9.22 The Scottish Ministers will consider the timing of securities on the matters presented in individual cases, taking into account the guiding principles set out in paragraph 9.7 above, and the risk profile of the individual project. Whilst the following should not be taken as a definitive list, considerations will include:

  • whether there is a reliable long term (e.g. 15 or 20 years) income stream in place for the project, such as a CfD or OFTO fixed term revenue agreement
  • the financial strength of the company and its linked parent / group (the Scottish Ministers may require financial information to be submitted to help inform their considerations)
  • whether there is evidence to suggest that technology has a proven track record of operating reliably on a commercial, post-testing basis; and
  • whether the project has the necessary lease, consent and/or licence in place covering the full time period up to the proposed decommissioning date

9.23 Each project will be considered according to its individual circumstances, but if the above criteria are not met, it is unlikely that a segregated decommissioning fund that accrues during the middle of the life of a relevant object ("mid-life accrual") will be acceptable to the Scottish Ministers. Where these criteria are not met, there is more likely to be a requirement for payment upfront of installation, or no later than three months from the approval of the decommissioning programme.

9.24 The table below summarises when a mid-life accrual of securities, if considered acceptable, should commence based on the revenue support a particular offshore renewable project might receive:

Subsidy Support Mechanism
Renewable Obligation: For projects with a 'renewables obligation certificate', mid-life accruals should start no later than year 10 and be completed by year 20.
CfD: For projects with a 15 year 'CfD', mid-life accruals should start no later than year 10 and be completed by year 15.
OFTO Revenue: For OFTO projects with a 20 year licence 'mid-life' accruals should start no later than year 10 of the licence and be completed by year 20.

9.25 Security covering the entire cost of decommissioning the relevant objects ("full security") must be maintained from the end of any subsidy period until after the Scottish Ministers have reviewed the post decommissioning report and confirmed that the programme is accepted as being complete. Full security will need to be maintained if final decommissioning is deferred for whatever reason (for the avoidance of doubt this includes scenarios where there is an extension of the asset life or repowering).

Draw-down on securities for decommissioning

9.26 Where the owner of a project has provided cash as security with the Scottish Ministers, any withdrawal of funds to pay for the costs of decommissioning will be on the production of evidence that the funds are being utilised for decommissioning costs, and on the basis of satisfactory evidence that the remaining cash balance covers the residual cost of decommissioning remaining infrastructure (e.g. provision of invoices for draw-down, and contractor estimates setting out the remaining decommissioning costs for anything still to be removed). As stated above, the Scottish Ministers may hold back funds pending a successful post-decommissioning report (in case further works are required) according to the risks of each project.

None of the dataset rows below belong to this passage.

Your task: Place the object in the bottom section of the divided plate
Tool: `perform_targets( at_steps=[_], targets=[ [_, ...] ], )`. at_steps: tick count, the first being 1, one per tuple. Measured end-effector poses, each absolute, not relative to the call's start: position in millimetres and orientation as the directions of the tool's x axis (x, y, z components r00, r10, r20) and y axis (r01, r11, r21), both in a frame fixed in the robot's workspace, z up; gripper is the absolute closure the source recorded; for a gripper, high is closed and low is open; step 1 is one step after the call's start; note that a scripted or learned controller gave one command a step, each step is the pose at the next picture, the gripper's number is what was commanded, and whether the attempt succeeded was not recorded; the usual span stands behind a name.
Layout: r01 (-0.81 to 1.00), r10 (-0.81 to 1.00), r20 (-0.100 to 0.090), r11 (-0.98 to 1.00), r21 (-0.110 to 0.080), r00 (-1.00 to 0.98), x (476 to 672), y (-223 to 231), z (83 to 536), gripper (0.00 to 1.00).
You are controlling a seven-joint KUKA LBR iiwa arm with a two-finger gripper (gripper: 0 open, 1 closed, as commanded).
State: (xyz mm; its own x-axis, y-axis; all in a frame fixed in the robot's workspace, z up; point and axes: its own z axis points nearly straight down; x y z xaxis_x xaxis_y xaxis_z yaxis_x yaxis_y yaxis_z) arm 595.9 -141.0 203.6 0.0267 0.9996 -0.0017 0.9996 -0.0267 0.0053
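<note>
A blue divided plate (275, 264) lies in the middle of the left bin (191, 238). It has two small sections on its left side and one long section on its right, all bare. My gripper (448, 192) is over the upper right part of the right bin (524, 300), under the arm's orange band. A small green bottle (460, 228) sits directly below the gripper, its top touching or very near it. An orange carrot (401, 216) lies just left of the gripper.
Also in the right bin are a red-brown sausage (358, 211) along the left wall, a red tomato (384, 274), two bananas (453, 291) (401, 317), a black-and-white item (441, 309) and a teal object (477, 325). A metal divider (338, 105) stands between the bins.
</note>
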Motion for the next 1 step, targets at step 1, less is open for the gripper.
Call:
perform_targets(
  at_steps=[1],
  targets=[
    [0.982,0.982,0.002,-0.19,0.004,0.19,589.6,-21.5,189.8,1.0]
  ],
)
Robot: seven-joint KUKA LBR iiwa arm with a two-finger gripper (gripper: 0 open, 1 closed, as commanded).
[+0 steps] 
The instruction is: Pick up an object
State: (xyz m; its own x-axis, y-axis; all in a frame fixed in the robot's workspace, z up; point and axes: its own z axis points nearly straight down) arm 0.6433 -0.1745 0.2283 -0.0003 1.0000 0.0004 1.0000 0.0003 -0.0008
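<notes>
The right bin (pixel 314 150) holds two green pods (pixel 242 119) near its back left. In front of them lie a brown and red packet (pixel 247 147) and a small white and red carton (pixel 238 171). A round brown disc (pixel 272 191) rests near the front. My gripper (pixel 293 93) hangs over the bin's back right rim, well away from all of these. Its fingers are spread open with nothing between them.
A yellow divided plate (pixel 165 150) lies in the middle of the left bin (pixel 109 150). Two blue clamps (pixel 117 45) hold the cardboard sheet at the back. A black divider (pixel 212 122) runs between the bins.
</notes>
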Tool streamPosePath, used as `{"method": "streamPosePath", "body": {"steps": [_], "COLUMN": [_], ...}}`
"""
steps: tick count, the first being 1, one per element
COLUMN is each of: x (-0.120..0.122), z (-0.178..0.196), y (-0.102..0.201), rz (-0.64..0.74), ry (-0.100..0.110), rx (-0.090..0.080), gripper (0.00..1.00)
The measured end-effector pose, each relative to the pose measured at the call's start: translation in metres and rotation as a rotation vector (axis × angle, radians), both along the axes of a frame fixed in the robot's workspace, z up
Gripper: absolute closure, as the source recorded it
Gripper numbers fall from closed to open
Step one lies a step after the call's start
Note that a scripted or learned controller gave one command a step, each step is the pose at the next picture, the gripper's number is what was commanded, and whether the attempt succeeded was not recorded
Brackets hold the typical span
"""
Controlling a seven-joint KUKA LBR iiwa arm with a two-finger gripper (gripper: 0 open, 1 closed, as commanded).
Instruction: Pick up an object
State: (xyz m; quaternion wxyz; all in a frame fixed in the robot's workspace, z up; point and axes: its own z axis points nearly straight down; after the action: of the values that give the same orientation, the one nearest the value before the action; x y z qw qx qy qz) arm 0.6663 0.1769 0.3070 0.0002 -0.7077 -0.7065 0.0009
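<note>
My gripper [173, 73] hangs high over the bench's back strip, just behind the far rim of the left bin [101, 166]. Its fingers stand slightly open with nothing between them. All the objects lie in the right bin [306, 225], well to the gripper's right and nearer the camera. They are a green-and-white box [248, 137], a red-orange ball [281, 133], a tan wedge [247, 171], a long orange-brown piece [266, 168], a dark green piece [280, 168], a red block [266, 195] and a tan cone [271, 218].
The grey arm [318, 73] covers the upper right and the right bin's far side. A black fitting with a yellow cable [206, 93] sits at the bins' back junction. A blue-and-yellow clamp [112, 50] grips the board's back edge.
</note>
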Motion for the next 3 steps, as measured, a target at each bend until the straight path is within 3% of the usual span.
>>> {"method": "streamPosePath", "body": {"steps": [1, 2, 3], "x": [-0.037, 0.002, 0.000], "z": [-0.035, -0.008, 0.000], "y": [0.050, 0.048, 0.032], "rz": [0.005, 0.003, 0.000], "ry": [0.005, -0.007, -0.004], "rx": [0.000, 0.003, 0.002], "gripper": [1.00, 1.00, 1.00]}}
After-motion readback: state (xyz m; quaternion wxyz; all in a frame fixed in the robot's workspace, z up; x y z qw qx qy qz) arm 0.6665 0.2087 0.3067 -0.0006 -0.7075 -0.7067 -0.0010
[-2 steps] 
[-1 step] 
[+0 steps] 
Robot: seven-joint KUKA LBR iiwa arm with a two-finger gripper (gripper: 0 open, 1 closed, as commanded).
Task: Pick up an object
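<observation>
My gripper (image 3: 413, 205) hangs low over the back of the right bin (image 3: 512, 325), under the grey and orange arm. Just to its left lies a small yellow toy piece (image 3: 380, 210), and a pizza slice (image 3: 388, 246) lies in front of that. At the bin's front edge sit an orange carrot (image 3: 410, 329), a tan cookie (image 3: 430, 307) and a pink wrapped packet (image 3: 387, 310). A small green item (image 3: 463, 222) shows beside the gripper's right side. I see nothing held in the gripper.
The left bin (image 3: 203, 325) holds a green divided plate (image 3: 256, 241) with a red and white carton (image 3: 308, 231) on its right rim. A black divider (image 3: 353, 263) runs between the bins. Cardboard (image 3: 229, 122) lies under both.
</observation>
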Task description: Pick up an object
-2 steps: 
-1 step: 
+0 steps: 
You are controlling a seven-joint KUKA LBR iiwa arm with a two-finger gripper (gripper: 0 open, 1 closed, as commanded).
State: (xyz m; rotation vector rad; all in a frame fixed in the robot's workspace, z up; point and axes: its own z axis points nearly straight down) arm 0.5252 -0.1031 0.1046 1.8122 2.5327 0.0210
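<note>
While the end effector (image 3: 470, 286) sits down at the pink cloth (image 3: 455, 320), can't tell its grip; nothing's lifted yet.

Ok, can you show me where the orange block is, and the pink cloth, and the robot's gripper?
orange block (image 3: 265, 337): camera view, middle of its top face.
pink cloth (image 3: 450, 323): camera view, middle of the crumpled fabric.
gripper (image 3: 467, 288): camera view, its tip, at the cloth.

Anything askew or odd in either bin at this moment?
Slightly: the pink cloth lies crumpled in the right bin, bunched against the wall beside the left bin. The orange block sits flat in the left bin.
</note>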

Examples of unacceptable security

9.27 The following would normally be unacceptable:

i) Parent Company Guarantees ("PCGs")

9.28 PCGs are not normally accepted as a primary source of security. However,- they may be required as a secondary form of security to provide Scottish Ministers with additional reassurance that the taxpayer is being suitably protected.

ii) Insurance schemes

9.29 In general, insurance will not be an acceptable security for decommissioning liabilities.